Единственное подтверждение того, что я получил, что она меня услышала, — это короткое колебание, прежде чем продолжить комбинацию, над которой мы работаем. Внезапно она поражает мою ручную мишень с почти идеальной техникой. Она не только правильно поставила запястье, но и исправила почти все остальные слабые места в своей форме.
В моей голове вспыхнул красный флаг… Она делает это нарочно.
Я перехожу к силовым тренировкам в надежде, что она не навредит себе, но даже там я замечаю, что она напрягается сильнее, чем следовало бы. Я знаю, что должен ей что-то сказать, но я не знаю, что именно. Каждый раз, когда я задаю ей вопрос и пытаюсь заставить ее открыться, она отвечает одним слогом. Если это невозможно, то она просто игнорирует меня и вообще не отвечает.
Всего через 20 минут силовой тренировки я останавливаю ее для ее же блага. Меня так и подмывает просто отпустить ее на вторую половину дня… но у меня в животе замирает предчувствие, что это последнее, что ей нужно. Вместо этого я решаю предложить свое собственное тело в качестве боксерской груши. Мы спаррингуем.
Только когда я сражаюсь с ней, я начинаю понимать, насколько она нестабильна на самом деле. Я буквально чувствую ее напряжение, когда ловлю ее в замок на руке. Одолеть ее сегодня почти слишком легко. Матч за матчем она падает на мат. Тем не менее, я вижу больше облегчения от этого, чем от чего-либо другого во время практики, поэтому я молча позволяю ей просто напасть на меня. Все, что я делаю, это готовлюсь к этому.
С диким рычанием она наносит удар, более дикий, чем намеревалась, и, прежде чем она вступает в контакт со мной, она распластывается на земле. Она выведена из строя собственным дисбалансом. На этот раз она не встает.
Я наблюдаю за ней, пока она лежит неподвижно в течение минуты. Я собираюсь проверить ее и посмотреть, не нанесла ли она больший ущерб, чем я думал вначале, когда она внезапно несколько раз ударяет по коврику. Наконец она садится, обхватив руками голову и балансируя на согнутых коленях. Когда ее дыхание начинает выравниваться, она поднимает на меня глаза — впервые за всю практику — и я застывая в шоке от того, что я вижу. Это не тот заботливый и сосредоточенный молодой новичок, что был прошлой ночью.

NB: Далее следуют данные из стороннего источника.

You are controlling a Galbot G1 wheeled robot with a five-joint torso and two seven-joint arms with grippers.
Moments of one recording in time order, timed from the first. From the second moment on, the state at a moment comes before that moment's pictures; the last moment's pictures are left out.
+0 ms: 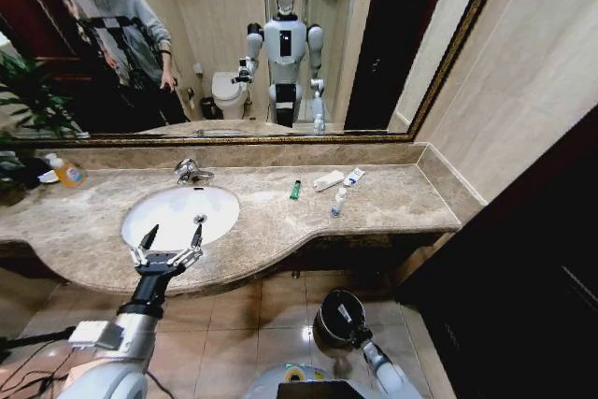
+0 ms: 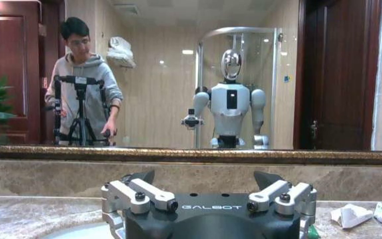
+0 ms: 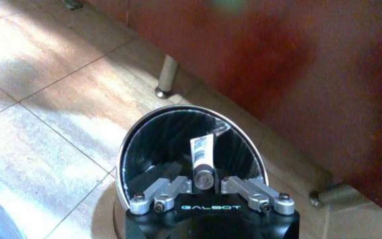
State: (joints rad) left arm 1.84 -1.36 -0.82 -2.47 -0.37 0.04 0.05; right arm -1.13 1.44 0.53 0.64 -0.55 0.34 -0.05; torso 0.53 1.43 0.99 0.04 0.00
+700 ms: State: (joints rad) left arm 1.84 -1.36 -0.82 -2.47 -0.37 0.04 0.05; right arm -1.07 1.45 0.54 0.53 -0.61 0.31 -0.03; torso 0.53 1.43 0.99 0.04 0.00
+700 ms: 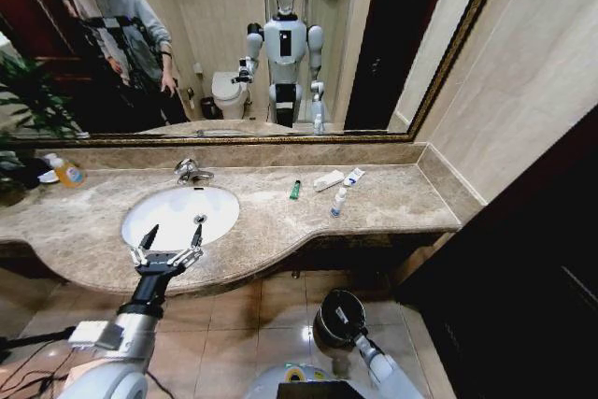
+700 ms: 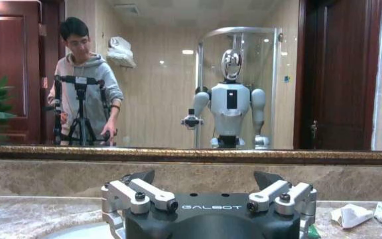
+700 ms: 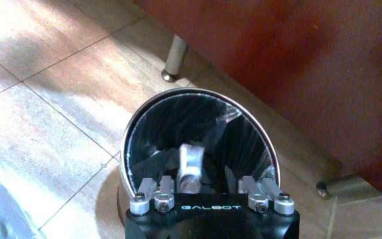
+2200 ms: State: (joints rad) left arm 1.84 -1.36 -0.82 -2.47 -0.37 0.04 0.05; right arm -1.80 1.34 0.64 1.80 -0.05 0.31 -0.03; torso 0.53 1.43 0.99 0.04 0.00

Это не та беззаботная молодая женщина, за которой я наблюдаю, когда она общается со своими друзьями в академии. Это даже не тот злой дикий ребенок, которого я встретила в Портленде.
Нет… это сломленная девочка.
Она — олененок, попавший в свет фар, испуганный и потерянный. На секунду мне кажется, что она на краю обрыва, и я знаю, что должен протянуть к ней руку и оттащить ее… но я этого не делаю.
Она отводит взгляд, встает и выходит из спортзала, не говоря ни слова.
И я позволяю ей это.
Я все еще стою на месте три минуты спустя, прежде чем, наконец, собираю свои вещи и иду в раздевалку. Мои мысли все еще путаются, когда я стою в душе. Я все еще ошеломлен, когда наконец добираюсь до зоны отдыха стражей.
Я пытаюсь заполнить отчеты о ходе наших тренировок, но я не сосредоточен. К счастью, для такого рода отчетов не требуется много умственной энергии. Это все еще занимает у меня гораздо больше времени, чем необходимо, но у меня есть время до следующей смены. Каждые несколько мгновений мои мысли возвращаются к Розе и ее взгляду. Я знаю, что это не было вызвано вчерашними событиями. Случилось что-то еще, но я не знаю, что именно. Я так погружен в свои мысли, что чуть не подпрыгиваю, когда Альберта садится напротив меня.